EXERCISE OBJECTIVE: All records, exactly as written, minus the pictures: copy them out.

GIVEN RECORDS:
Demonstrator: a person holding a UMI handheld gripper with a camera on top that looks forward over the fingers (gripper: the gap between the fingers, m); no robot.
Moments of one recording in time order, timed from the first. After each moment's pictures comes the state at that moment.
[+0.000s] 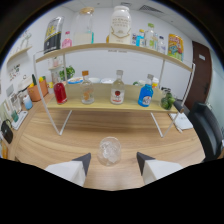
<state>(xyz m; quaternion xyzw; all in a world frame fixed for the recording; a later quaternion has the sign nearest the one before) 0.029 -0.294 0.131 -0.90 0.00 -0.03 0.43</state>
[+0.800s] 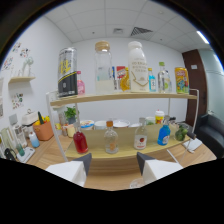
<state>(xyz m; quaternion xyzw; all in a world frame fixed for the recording) -0.046 -0.214 0.216 -0.79 0.04 0.01 0.61</state>
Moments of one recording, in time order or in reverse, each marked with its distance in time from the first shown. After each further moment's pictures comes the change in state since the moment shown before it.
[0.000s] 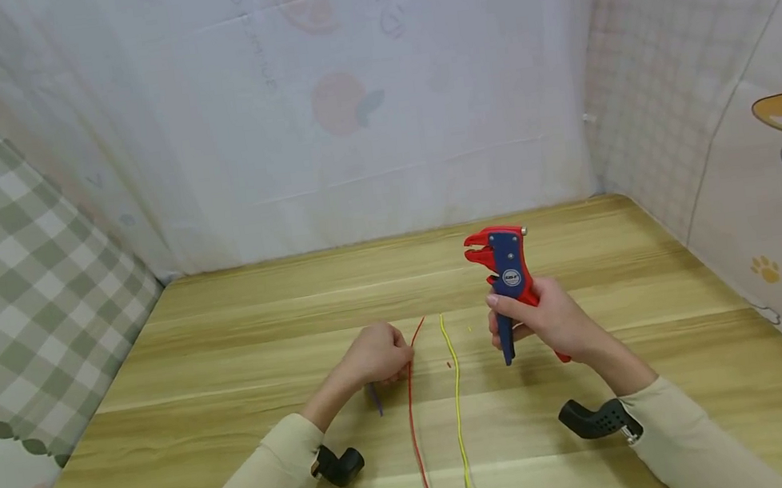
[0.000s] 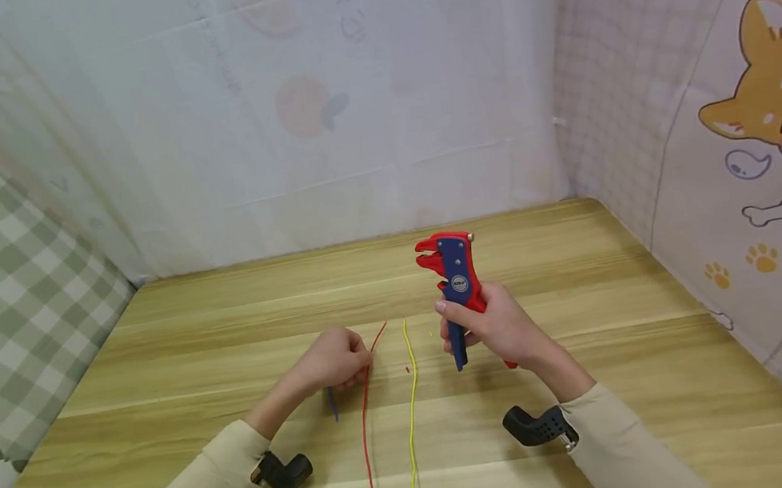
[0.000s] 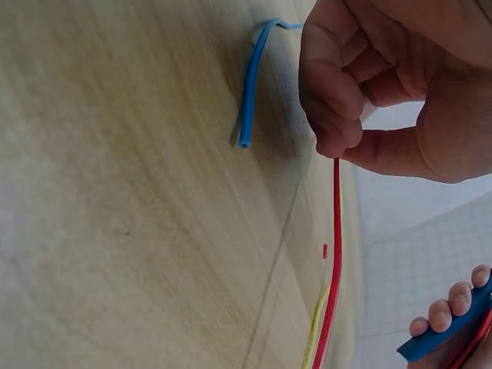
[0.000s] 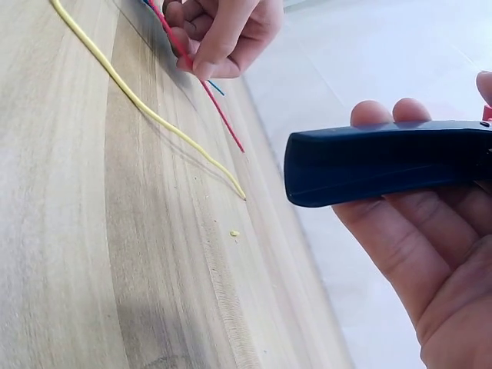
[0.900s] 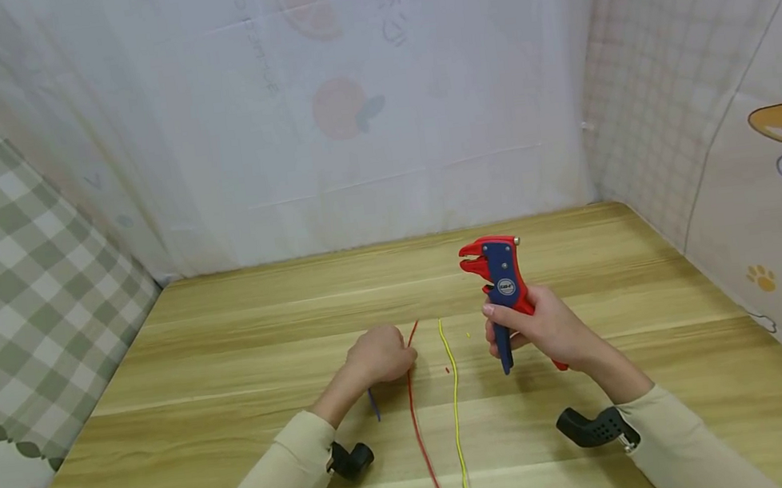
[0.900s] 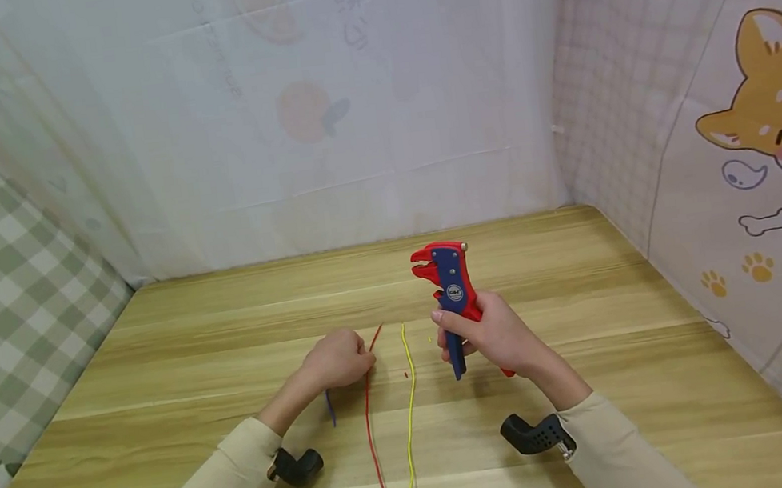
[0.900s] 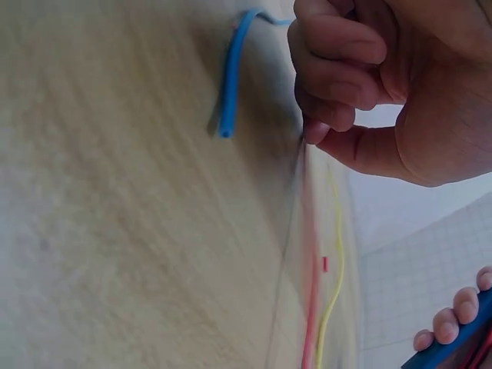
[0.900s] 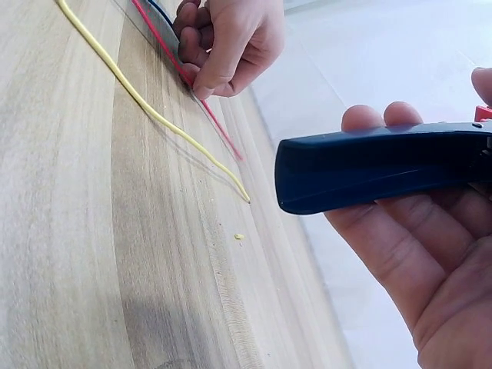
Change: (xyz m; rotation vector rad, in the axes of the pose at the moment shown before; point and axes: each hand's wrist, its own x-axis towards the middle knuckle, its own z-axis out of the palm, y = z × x) left_hand 0.052 -0.037 0.021 0.391 0.081 -0.053; right_hand 0.000 0.000 0.002 -0.016 -0.037 0.011
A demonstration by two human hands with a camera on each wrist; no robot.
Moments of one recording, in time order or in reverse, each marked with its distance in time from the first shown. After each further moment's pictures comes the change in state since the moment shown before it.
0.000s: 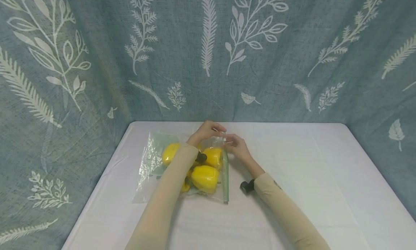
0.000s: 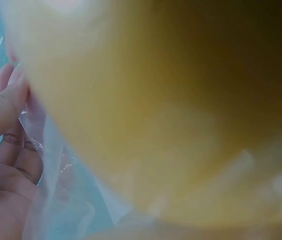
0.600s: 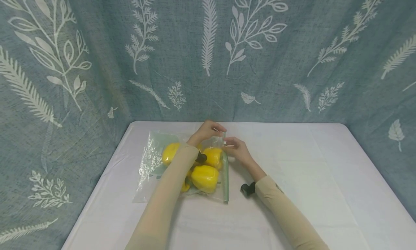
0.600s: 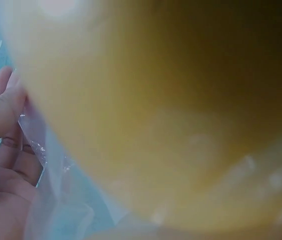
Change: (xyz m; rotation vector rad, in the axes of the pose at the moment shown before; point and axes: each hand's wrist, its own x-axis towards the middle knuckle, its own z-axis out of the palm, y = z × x) left_hand -0.001 -0.003 0.002 -0.016 0.022 0.048; right_hand -0.013 -0.002 0.001 0.032 -0.025 0.047
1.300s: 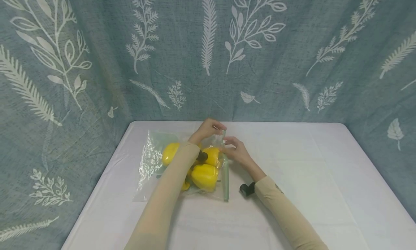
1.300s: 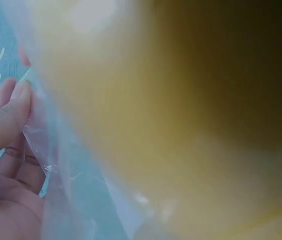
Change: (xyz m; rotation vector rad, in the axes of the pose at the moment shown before) left_hand 0.000 0.008 0.001 -0.001 0.025 -0.043; right_hand -0.005 0.002 0.005 0.041 -0.048 0.009
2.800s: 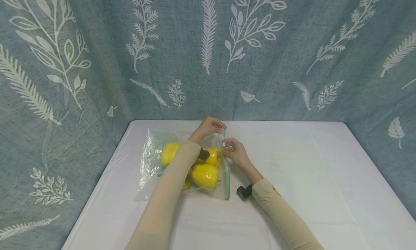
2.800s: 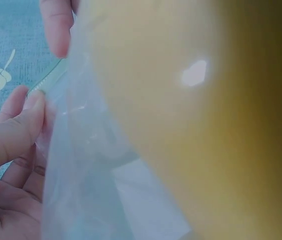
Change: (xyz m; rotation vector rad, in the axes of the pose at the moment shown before) left_hand 0.001 0.005 0.000 0.018 0.032 -0.031; right_hand -0.005 0.001 0.010 -0.055 0.108 0.020
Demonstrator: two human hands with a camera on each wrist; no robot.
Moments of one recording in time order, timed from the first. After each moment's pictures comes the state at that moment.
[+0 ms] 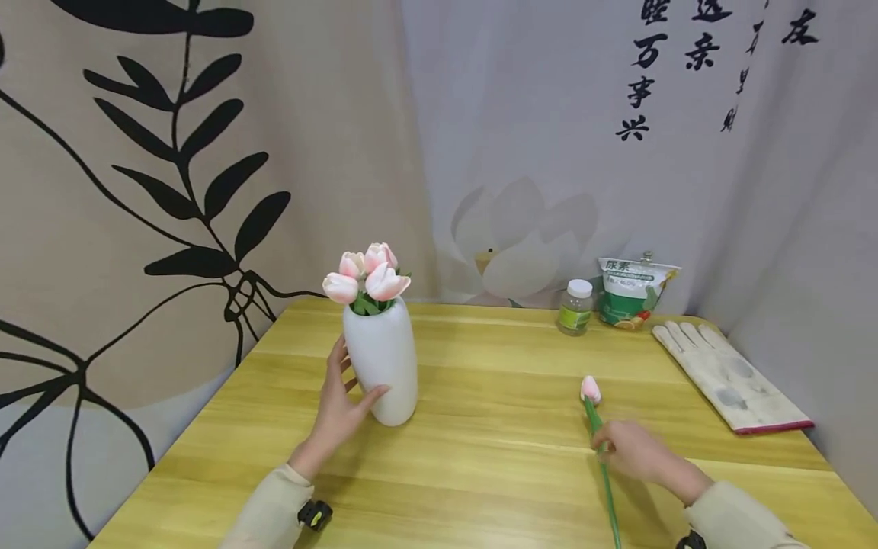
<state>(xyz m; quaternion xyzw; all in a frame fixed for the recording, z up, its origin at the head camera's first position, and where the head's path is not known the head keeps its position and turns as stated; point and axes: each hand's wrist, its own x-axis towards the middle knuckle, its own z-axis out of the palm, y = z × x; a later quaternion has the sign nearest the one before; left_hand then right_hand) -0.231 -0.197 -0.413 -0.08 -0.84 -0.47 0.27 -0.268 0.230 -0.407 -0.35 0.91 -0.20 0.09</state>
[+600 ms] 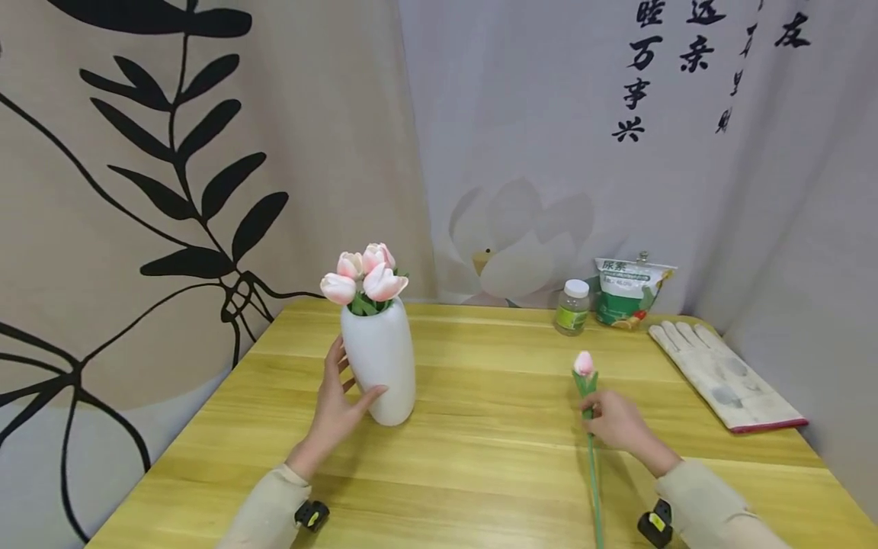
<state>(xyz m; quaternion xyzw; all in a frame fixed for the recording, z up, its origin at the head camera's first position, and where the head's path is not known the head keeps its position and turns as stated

PROBLEM SOLUTION:
Demonstrator: a person holding a UMI handheld gripper with a camera on top that looks forward over the fingers (gripper: the gap between the fingers, m); no robot.
Moments of one recording in time order, timed from the first. After each moment's pictures comes the state at that moment.
[+0.000s] 
<state>(xyz m; quaternion xyzw; all in a world frame fixed for the recording; a later quaternion has the sign nearest the one before) 0.029 -0.294 0.131 -0.90 0.00 -0.03 0.43</state>
[+0.800s] 
<state>(xyz m; quaternion xyzw; all in a world frame fixed for the recording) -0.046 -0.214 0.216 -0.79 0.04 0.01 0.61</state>
Moments of one recording, in time order or in reverse, each marked with its distance in time from the first shown. After each further moment's pictures comes the change in state since the moment shown before it.
[0.000s] 
[0.000s] 
[0.000s] 
[0.000s] 
[0.900s] 
[0.900s] 
[0.900s] 
[0.900s] 
Change: (xyz m; rotation vector rad, in the axes of the pose at the moment shown before; point and axes: each hand's wrist, its own x-axis towards the middle knuckle, its own z-axis out of the palm, y = z × x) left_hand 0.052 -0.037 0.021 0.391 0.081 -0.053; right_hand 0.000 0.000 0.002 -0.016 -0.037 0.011
A demonstration by two human hands with a camera on each wrist; no robot.
Moments of one recording, in time order or in reverse, each marked with its distance in time from the first shown. After each further moment's pictures comes the change in state since the moment shown before it.
0.000s: 
0.000s: 
0.600s: 
0.600s: 
Change: (xyz m; rotation vector rad, in the axes of the pose at the moment shown before; point and axes: each hand's wrist, its own x-axis towards the middle knuckle, its own z-axis out of the palm, y = z × x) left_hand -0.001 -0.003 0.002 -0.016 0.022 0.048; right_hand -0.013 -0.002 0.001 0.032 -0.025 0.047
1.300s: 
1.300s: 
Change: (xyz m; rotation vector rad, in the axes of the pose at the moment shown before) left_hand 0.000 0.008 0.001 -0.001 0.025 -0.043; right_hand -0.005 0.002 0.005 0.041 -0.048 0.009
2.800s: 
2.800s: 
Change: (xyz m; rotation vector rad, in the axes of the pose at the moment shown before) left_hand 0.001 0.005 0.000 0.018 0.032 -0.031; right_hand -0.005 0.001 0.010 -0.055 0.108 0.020
Demonstrator: two human hands with a camera on each wrist; no robot.
Moments of one recording in time order, timed from the first. After each moment's pictures comes the state at that moment.
[+0 ms] 
<state>(xyz m; quaternion xyzw; all in a frame fixed for the recording, z up, its origin at the head camera's first position, and where the head's path is not known the head keeps its position and turns as stated; point and axes: each hand's wrist, its own x-axis towards the middle knuckle, its own z-axis out of the palm, y = z × x; a later quaternion has the sign nearest the one before; left_hand then right_hand) -0.231 -0.197 -0.413 -0.08 -0.84 -0.47 0.27 -0.268 0.230 -0.407 -0.35 0.91 -0.20 0.09</state>
[+600 ms] 
<state>(xyz m; quaternion xyzw; all in a frame fixed for the recording, z up, its origin at the head camera's first position, and where the head's path is not known the head keeps its position and turns as stated

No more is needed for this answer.